L’excès de la surprise fit bondir sur ses pieds le capitaine Mitchell. Sans lui laisser le temps de se récrier, le docteur lui expliqua brièvement le rôle joué par Hirsch au cours de la nuit.

Le capitaine Mitchell était effondré :

— Noyé ! murmura-t-il sur un ton de stupeur atterrée. Noyé !

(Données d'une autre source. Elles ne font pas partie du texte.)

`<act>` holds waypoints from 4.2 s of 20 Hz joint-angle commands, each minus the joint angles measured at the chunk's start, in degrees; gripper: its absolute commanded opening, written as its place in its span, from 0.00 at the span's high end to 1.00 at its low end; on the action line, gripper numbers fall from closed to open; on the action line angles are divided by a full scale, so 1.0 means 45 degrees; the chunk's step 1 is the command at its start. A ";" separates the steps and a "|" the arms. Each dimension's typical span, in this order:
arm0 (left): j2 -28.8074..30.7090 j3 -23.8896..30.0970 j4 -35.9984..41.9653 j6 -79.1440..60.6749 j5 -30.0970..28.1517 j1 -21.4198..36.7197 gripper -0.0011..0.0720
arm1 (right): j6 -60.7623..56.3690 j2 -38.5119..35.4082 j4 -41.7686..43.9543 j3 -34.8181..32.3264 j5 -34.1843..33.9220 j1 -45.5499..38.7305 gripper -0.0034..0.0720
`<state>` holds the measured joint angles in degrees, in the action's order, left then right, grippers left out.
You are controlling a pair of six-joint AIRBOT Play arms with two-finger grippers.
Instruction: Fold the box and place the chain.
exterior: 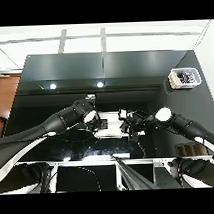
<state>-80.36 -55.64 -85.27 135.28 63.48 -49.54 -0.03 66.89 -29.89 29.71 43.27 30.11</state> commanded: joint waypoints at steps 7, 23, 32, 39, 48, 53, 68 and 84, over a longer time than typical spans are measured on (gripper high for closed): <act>0.0005 0.0000 0.0010 0.0000 0.0000 0.0000 0.95 | 0.0000 0.0024 0.0199 0.0005 -0.0155 0.0000 0.67; 0.0005 0.0000 0.0005 -0.0005 -0.0083 0.0000 0.95 | -1.6548 -0.2560 -0.6363 0.1156 0.3453 -0.6727 0.94; 0.0005 0.0000 0.0010 0.0000 -0.0087 0.0005 0.95 | -1.6674 -0.0529 -0.2919 -0.0627 0.5003 -0.6761 0.94; 0.0005 0.0000 0.0015 0.0000 -0.0063 0.0000 0.95 | -1.2930 0.0816 0.0826 -0.0534 0.4551 -0.4483 0.94; 0.0005 0.0000 0.0044 0.0000 -0.0049 0.0000 0.95 | -1.2410 0.0816 0.1069 0.0418 0.6062 -0.4464 0.34; 0.0005 0.0000 0.0058 0.0000 -0.0053 0.0005 0.95 | -1.3143 0.0816 0.0991 0.0520 0.5285 -0.3808 0.35; 0.0005 0.0000 0.0053 0.0000 -0.0073 0.0005 0.95 | -2.5466 0.1909 -0.9607 0.4993 0.3230 0.2477 0.47; 0.0005 0.0000 0.0053 -0.0005 -0.0044 0.0005 0.95 | -2.8531 0.3123 -1.1375 0.5814 0.4342 0.3891 0.94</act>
<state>-80.36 -55.66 -84.66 135.57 63.48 -49.54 -128.07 80.82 -80.84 55.81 62.72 47.46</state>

Puis il resta silencieux, attentif en apparence, mais trop absorbé, en fait, dans la pensée de la catastrophe, pour suivre fidèlement le récit du docteur.

— Celui-ci avait adopté une attitude d’ignorance parfaite, jusqu’à ce que Sotillo se fût décidé à faire amener Hirsch pour qu’il répétât son histoire. On la lui arracha avec la plus grande peine, car, à chaque instant, il se répandait en lamentations. On finit par l’emmener, plus mort que vif, et par l’enfermer, pour le garder sous la main, dans une des pièces de l’étage supérieur.

Le docteur qui voulait faire croire à Sotillo que l’administration de la San-Tomé le tenait à l’écart de ses conciliabules secrets, déclara que l’affaire paraissait incroyable. Quant à lui, affirma-t-il, il ne pouvait savoir ce qu’avaient fait les Européens, ayant été exclusivement absorbé par le pansement des blessés et les soins prodigués à don José Avellanos.

Il avait su adopter un tel accent d’indifférence que Sotillo paraissait convaincu de son parfait détachement. Jusque-là, on avait fait un simulacre d’enquête régulière : l’un des officiers, assis à la table, notait les questions et les réponses ; les autres, dispersés dans la pièce, écoutaient attentivement, les yeux fixés sur le docteur, en tirant des bouffées de leurs longs cigares. Mais, à ce moment, Sotillo fit sortir tout le monde.